DEFESA DE DISSERTAÇÃO DE MESTRADO

Aluno: Diogo Raphael Cravo
Orientadora: Profa. Dra. Leila Ribeiro

Título: Module Integration using Graph Grammars (MIGRATE)
Linha de Pesquisa: Engenharia de Software

Data:  29/07/2021
Horário: 14h

Esta banca ocorrerá excepcionalmente de forma totalmente remota. Interessados em assistir a defesa poderão acessar a sala virtual através do link: https://meet.google.com/njf-pmhs-cje

Banca Examinadora:
– Prof. Dr. Marcel Vinicius Medeiros Oliveira (UFRN)
– Prof. Dr. Lucio Mauro Duarte (UFRGS)
– Prof. Dr. Ingrid Oliveira de Nunes (UFRGS)

Presidente da Banca: Profa. Dra. Leila Ribeiro

Abstract: Software, whether desktop, mobile or web, is becoming more and more connected. Software development is also becoming more connected with ecosystems comprised of networks of millions of packages. Engineering software today is writing code that weaves together libraries, services and applications. Such fabrics are under constant changes due to both internal requests, e.g. new features, or external demands, e.g. dependency updates. Avoiding integration bugs in this scenario can be quite a challenge regardless of common strategies such as testing and versioning.
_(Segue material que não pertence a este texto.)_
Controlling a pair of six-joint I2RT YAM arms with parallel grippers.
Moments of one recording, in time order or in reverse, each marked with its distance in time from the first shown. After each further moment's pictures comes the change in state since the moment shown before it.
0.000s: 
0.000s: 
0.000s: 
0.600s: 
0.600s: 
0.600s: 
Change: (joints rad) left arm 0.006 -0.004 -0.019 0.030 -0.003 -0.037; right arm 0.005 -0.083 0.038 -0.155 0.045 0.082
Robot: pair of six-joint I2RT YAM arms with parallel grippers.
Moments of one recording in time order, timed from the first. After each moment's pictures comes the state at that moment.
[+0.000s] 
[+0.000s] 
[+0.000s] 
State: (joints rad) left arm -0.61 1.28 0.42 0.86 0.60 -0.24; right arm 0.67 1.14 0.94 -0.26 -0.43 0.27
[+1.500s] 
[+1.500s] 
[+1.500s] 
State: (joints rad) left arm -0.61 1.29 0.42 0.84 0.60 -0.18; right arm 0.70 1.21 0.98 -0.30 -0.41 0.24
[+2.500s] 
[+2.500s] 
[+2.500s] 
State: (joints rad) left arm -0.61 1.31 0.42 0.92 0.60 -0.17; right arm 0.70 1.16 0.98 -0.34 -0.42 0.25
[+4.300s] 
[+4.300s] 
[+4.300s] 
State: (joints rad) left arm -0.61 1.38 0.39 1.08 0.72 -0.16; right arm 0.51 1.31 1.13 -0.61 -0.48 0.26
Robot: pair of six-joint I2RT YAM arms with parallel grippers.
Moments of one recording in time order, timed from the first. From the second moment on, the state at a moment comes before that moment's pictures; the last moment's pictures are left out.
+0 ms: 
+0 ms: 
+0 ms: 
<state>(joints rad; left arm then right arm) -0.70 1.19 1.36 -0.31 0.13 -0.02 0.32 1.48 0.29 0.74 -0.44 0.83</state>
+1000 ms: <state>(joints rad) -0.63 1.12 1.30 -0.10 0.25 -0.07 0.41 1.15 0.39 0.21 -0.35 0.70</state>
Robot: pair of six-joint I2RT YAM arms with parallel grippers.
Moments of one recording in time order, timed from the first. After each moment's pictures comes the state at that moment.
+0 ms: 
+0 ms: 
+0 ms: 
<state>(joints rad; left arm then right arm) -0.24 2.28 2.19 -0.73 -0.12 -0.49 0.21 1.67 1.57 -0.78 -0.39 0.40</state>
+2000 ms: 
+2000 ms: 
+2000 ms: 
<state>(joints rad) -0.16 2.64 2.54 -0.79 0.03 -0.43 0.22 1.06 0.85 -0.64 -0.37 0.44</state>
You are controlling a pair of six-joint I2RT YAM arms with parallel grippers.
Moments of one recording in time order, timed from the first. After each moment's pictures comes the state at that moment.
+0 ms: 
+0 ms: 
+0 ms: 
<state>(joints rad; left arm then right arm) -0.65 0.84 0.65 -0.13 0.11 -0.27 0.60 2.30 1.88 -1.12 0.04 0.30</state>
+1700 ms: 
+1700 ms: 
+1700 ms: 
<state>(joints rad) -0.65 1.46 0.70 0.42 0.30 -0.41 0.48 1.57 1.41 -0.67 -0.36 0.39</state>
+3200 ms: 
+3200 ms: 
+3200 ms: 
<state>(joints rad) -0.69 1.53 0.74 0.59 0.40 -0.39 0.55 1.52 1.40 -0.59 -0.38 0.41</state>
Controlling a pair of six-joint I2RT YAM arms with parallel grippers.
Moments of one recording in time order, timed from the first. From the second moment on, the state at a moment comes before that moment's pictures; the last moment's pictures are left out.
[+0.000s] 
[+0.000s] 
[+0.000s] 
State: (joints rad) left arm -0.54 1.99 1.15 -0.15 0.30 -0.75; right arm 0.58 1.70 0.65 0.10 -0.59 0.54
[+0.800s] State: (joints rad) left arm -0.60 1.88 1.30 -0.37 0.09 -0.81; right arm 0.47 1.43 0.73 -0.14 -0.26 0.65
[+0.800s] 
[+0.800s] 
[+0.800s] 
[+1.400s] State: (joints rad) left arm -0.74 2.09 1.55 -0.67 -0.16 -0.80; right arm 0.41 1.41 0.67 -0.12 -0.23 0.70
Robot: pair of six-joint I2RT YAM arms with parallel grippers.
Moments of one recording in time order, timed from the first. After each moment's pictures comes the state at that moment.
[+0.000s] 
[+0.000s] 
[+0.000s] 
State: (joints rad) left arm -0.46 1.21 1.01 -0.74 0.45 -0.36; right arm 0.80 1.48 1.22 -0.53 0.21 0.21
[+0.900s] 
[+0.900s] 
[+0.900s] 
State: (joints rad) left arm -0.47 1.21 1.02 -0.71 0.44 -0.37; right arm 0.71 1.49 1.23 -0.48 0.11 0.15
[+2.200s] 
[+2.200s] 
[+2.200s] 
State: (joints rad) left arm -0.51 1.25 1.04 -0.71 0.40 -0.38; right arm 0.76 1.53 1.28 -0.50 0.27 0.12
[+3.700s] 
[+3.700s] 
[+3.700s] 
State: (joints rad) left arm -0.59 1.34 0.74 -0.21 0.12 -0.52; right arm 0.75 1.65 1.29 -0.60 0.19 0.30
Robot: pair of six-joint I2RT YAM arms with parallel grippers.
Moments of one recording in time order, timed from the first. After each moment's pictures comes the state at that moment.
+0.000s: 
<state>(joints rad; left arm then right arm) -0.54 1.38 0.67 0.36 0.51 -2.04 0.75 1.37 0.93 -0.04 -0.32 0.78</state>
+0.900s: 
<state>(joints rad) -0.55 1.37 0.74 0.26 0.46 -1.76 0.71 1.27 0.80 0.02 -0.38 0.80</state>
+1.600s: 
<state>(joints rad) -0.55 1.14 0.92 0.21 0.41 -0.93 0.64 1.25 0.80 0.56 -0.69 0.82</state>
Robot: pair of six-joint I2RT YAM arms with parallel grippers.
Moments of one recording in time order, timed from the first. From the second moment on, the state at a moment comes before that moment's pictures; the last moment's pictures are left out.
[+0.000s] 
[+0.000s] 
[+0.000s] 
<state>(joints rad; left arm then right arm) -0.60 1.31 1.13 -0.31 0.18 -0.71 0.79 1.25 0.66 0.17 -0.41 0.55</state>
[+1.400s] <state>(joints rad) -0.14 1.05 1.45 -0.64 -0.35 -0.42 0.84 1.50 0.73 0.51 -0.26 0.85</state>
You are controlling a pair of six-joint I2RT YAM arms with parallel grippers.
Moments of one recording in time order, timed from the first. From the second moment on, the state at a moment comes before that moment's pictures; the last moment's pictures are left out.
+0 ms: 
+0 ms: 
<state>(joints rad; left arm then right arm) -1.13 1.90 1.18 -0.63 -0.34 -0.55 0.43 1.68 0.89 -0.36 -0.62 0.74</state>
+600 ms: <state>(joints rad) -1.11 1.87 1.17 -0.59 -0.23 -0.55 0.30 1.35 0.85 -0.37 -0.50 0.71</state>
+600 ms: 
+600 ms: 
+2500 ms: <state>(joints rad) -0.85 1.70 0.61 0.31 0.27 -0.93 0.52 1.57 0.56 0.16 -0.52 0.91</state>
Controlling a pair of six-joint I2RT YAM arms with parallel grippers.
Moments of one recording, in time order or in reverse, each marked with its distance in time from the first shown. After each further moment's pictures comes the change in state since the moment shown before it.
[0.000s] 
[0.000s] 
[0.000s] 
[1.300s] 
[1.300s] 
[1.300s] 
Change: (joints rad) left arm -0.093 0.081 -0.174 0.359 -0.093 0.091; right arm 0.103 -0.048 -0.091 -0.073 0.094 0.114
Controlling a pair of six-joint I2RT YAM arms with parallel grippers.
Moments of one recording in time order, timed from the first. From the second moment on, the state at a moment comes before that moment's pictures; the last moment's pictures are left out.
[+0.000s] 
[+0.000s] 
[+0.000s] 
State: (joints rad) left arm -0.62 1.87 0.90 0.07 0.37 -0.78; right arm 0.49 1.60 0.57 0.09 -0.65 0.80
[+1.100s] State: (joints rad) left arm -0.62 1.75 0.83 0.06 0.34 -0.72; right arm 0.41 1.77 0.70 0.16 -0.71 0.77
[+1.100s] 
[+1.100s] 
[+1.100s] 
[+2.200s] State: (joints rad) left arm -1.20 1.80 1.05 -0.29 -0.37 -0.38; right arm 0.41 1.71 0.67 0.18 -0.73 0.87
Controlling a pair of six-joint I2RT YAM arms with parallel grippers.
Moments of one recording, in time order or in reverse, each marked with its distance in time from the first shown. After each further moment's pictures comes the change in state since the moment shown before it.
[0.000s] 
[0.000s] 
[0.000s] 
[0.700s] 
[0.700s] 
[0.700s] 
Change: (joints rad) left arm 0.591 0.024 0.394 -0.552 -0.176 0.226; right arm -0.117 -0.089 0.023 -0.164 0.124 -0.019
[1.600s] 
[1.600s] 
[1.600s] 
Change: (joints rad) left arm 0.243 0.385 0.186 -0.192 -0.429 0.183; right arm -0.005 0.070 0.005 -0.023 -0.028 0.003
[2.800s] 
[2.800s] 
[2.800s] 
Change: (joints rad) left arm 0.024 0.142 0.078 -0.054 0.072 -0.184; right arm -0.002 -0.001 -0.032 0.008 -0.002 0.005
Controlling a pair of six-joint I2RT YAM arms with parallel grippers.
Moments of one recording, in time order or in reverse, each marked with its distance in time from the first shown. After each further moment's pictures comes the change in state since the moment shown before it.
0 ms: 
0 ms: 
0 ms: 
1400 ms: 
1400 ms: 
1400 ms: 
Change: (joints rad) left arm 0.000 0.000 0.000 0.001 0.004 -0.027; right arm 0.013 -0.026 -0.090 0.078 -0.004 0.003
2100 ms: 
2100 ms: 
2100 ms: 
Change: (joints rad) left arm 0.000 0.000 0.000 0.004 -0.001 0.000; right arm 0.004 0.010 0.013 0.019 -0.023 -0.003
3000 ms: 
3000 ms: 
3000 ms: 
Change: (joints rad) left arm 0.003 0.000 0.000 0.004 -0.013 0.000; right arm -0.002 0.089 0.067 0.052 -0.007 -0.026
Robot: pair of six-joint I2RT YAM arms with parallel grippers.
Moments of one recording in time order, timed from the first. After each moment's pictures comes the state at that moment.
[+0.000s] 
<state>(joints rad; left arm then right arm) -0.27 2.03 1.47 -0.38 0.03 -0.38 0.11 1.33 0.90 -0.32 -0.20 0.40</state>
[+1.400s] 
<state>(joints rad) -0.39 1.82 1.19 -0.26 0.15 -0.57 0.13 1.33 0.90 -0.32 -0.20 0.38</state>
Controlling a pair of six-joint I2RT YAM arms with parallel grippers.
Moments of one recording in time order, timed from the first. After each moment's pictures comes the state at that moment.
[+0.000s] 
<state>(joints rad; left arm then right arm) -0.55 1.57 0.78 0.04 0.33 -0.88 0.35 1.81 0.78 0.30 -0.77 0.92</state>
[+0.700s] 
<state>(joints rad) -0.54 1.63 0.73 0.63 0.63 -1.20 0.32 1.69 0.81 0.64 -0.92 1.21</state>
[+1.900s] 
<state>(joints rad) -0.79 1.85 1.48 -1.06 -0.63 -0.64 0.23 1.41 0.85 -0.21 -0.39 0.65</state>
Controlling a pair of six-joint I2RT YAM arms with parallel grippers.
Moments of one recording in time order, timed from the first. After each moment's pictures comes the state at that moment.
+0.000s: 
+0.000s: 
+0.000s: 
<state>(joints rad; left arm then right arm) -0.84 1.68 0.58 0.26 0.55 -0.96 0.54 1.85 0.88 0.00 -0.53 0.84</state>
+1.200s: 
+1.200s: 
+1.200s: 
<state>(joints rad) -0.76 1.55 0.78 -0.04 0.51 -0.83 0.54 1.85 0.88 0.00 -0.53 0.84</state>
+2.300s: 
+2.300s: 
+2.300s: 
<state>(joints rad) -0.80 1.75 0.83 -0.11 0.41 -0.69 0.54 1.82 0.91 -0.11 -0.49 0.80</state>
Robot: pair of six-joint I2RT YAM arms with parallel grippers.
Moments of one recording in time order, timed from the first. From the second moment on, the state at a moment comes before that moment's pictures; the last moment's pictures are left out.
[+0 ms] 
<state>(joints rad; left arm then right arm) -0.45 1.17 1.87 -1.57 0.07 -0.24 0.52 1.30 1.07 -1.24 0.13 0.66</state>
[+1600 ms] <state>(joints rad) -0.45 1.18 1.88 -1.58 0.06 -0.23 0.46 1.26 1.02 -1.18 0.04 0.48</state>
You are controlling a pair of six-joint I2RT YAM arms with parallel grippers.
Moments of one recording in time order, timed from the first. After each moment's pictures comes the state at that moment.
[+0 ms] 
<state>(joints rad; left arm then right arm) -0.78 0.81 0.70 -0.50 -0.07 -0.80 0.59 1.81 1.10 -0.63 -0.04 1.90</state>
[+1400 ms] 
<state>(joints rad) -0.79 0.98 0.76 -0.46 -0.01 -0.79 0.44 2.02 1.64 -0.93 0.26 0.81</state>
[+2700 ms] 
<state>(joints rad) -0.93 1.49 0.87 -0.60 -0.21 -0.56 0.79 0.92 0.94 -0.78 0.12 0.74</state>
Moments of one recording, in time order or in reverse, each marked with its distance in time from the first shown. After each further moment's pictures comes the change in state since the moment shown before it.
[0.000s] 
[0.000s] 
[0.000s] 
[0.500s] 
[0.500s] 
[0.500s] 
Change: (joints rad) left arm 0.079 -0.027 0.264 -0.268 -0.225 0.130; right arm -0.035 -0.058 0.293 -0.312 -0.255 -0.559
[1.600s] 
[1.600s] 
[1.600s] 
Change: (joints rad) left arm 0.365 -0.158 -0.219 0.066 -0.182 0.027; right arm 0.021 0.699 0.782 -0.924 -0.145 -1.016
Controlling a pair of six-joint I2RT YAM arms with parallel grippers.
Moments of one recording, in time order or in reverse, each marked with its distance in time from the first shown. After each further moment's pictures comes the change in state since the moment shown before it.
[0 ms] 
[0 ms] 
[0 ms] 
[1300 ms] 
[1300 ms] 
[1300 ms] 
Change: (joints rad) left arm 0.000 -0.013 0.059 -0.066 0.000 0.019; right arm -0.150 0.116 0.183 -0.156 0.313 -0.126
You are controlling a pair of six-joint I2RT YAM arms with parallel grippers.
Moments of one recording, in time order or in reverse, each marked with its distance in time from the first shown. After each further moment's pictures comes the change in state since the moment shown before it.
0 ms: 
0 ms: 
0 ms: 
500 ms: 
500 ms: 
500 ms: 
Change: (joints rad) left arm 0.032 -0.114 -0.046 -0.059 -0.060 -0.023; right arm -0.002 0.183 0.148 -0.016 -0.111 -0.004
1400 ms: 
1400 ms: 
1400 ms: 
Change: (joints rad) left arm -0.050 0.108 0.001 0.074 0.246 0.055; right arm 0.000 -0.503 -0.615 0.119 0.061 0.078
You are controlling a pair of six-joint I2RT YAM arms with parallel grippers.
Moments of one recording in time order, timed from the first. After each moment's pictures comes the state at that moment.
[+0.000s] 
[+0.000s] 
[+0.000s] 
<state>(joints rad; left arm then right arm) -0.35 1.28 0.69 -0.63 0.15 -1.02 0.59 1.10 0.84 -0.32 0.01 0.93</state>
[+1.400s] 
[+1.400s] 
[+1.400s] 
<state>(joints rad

We have studied graph grammars to find a set of grammars (verification grammars) that represent how software modules integrate and we have leveraged existing graph grammar analysis, specifically critical pair analysis, to point out possible integration problems in such grammars automatically. Furthermore, we have created a formalism (module nets) to represent how software modules share information and we have leveraged graph grammars, by the fact that they can be proven to have functional behavior (confluence), to translate instances of module nets to verification grammars, enabling developers to create and modify module nets and then have warnings concerning integration problems automatically generated. We have summarized this process in a framework we call module integration using graph grammars (MIGRATE), which we illustrate in this work through a case study with a fictitious search engine for research articles. Our approach demonstrates how to leverage critical pairs analysis of graph grammars to automatically uncover a few integration bugs. It also serves as pathway for future research exercising other graph grammar analyses to full extent.

Keywords: Graph grammar. software integration. verification tool.